Группа “куртуазных маньеристов” оказалась для ее участника Быкова небесполезной. Вообще, та игра была совсем не так глупа. Вызывающая шутейность адресовалась не публике (которая “куртуазными” стихами мило развлекалась, нисколько не будучи фраппирована), а “серьезному” поставангарду: мы-де умеем болтать в рифму легко и весело, по-книжному красиво, меж тем как вы, этого, должно быть, не умея, громоздите вавилоны метаметафор, перебираете занудные картотеки или двигаете туда-сюда оловянных “милицанеров”. Словом — ироническая реакция здравого смысла (ирония ютилась и в самой гладкописи). Круг “прожектеров безопасных, рожденных для ролей костюмных”, помог отмежеваться от другого круга, чужеродного (“...затем что гниль чужда моей природе и я скучаю там, где гибель в моде”), но загоняющего к себе ветрами времени: “Этот бронзовый век, подкрашенный серебрянкой, / Женоклуб, живущий сплетней и перебранкой, / Декаданс, деграданс, Дез-Эссент, перекорм, зевок, / Череда подмен, ликующий ничевок...” Но одновременно то была школка компанейской “эстрадности” и каэспэшности, прикладных, облегченных задач. Такие умещающиеся в этих рамках отличные вещи Быкова, как “Курсистка” и “Версия”, будут производить эффект в публичном чтении и тогда, когда о “маньеризме” прочно забудут. Но они еще не делают поэта.
“Без раздумья, без отсрочки я бегу к строке от строчки”.
И вот — “Отсрочка”.
Гладкость — осталась, и слава Богу, но возникло сопротивление материала. Юмор, сопутствуя самопознанию, принял углубленный оборот. Высказывание — состоялось.
Кстати: о том, что здесь названо “гладкостью”, а точней — о ритмико-интонационной знакомости. Быков недобро посмеивается над теми, “Кто говорит цитатами, боясь / Разговориться о себе самом”, над центонщиками, или как их звать (сам, впрочем, в меру не чураясь того же). Но гони цитату в дверь, она влетит в окно — в окно нашего “александрийского” фен-де-сьекля. Мелодии быковских стихов сплошь цитатны. Ранний Кушнер, ранний Чухонцев, их ямбы и анапесты (а заодно, бывает, их содержательные мотивы); то Шуберт на воде, то Моцарт в птичьем гаме; то откуда ни возьмись маршаковский Бёрнс (“Шестая баллада”), то иной, уайльдовский, “лад баллад”, то любимец Киплинг в известных русских переводах, открывших в свое время новые мелодические ходы, то киплингианский Гумилев, то... многое еще, включая Некрасова и Блока, Нонну Слепакову, Булата Окуджаву и Новеллу Матвееву. Едва ли не сквозь каждый напев пробивается его звучащий прототип. Казалось бы, трудно представить себе более “книжную” поэзию. Казалось бы, не стихи, а какой-то палимпсест. Казалось бы, я говорю убийственные вещи. Ан нет.

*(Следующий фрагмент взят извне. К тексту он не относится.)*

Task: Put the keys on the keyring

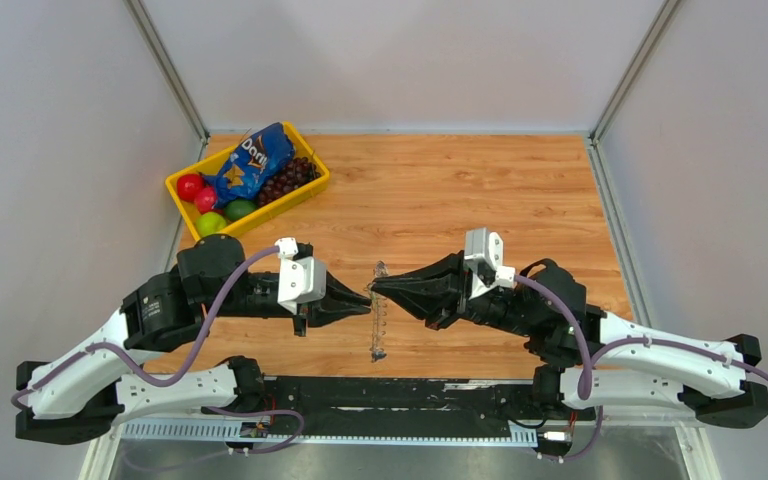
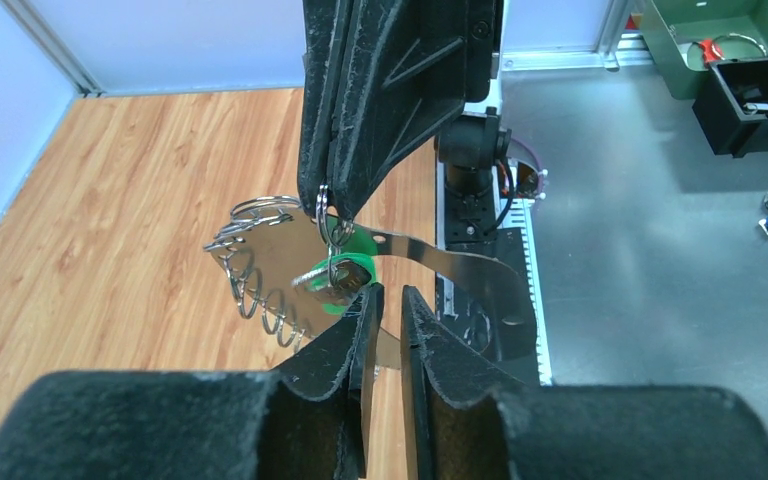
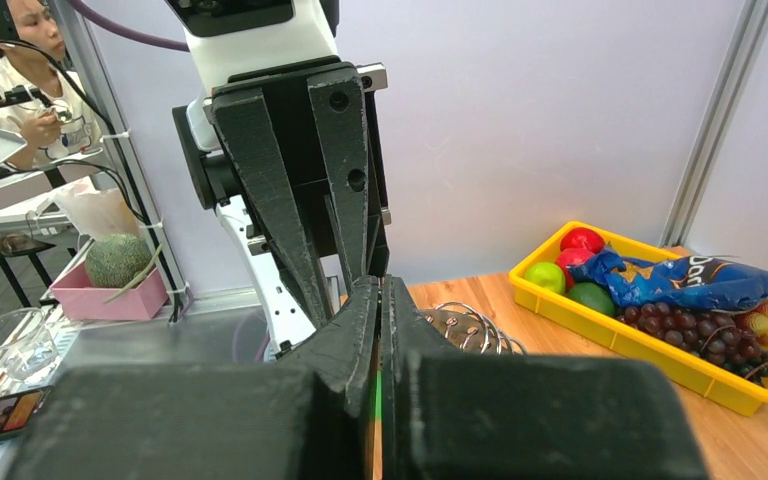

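The keyring (image 1: 378,322) is a silvery metal band with a row of wire loops along one side (image 2: 260,250). It stands on edge between both grippers at mid-table. The keys (image 2: 345,275), small dark pieces with a green tag, hang against it from a little wire ring. My right gripper (image 2: 328,205) is shut on that ring, and a green sliver shows between its pads (image 3: 380,285). My left gripper (image 2: 388,292) sits just under the keys, its jaws a narrow gap apart. The band's edge shows in that gap. Seen from above, both tips (image 1: 365,300) (image 1: 375,284) almost touch.
A yellow bin (image 1: 175,185) at the back left holds fruit, grapes and a blue chip bag. Grey walls close in the table on three sides. Off the near edge, a green box (image 2: 660,30) and a black box (image 2: 750,120) sit on a metal surface.
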Robot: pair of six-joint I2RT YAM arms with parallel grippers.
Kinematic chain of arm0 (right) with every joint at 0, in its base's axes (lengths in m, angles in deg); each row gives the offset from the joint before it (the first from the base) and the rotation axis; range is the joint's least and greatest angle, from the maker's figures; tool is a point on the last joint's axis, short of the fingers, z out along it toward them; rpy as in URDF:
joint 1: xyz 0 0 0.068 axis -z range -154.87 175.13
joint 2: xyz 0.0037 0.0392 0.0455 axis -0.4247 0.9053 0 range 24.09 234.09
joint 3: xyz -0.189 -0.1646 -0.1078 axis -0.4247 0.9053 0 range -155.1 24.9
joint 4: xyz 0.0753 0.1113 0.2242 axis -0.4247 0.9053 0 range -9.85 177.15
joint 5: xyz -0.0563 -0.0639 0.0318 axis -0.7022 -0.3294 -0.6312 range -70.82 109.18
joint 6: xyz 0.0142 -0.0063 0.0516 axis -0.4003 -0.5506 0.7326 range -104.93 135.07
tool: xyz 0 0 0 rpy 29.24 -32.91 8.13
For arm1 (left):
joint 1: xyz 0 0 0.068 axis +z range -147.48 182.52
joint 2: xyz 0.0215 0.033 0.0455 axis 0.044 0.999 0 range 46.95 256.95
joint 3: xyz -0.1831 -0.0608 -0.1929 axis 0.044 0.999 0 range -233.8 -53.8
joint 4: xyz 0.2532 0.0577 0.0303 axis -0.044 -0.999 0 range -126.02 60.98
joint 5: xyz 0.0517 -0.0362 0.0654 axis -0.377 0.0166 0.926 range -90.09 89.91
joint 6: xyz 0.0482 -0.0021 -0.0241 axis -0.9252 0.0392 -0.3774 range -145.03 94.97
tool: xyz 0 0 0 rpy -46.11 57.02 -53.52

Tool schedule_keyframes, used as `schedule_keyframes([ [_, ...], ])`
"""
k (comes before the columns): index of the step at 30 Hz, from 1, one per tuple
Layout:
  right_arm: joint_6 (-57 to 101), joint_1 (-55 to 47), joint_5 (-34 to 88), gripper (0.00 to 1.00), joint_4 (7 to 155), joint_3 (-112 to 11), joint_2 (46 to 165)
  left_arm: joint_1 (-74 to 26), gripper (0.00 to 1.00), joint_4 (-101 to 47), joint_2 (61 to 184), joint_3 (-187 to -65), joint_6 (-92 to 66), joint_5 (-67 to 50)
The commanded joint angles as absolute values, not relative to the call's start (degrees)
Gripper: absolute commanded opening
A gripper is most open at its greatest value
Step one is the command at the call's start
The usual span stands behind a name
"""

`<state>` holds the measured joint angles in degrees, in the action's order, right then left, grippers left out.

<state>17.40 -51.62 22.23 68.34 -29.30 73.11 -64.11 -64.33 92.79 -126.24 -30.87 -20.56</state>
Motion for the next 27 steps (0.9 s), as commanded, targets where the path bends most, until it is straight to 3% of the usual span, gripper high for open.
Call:
schedule_keyframes([
  [1,18.36,-51.86,22.58,0.00,62.33,-29.46,73.64,-64.14,0.23,-62.29,92.43,-126.23,-30.41,-21.08],
  [4,18.39,-51.94,22.75,0.00,62.39,-29.41,73.49,-64.10,0.24,-62.51,92.15,-126.26,-30.36,-20.55],
  [17,20.09,-51.95,24.29,0.00,56.91,-25.88,71.01,-64.10,0.47,-60.01,86.96,-125.79,-28.76,-15.95],
  [27,20.44,-52.22,25.83,0.00,47.45,-22.83,70.59,-64.10,0.52,-47.71,84.15,-121.09,-26.19,-16.18],
])
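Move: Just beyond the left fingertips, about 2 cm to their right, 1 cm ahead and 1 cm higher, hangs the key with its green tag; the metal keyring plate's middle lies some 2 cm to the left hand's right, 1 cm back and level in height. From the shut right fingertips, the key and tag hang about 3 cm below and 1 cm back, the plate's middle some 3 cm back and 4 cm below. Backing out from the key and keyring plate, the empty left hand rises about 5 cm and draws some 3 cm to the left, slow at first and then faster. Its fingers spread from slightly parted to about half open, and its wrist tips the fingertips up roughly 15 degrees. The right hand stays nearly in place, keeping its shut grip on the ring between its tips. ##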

Все было. Только ты неповторим,
И потому — не бойся повториться.
О том, что послужило моделью, как-то не хочется думать, даже когда знакомый звук припоминается сам собой. Стихи несут в себе собственный, индивидуальный драматизм, и повышенная складность, обеспеченная предшественниками прилаженность к уху доносят его на поверку прямее, чем сбои и изломы. Почему так — не знаю. Тут не эстетический рецепт широкого применения, а личный секрет Быкова. Впрочем, разгадка секрета отчасти в том, что весь этот разномастный репертуар может ужиться и прижиться как целое лишь в сердце романтика, мыслящего слегка отлетно.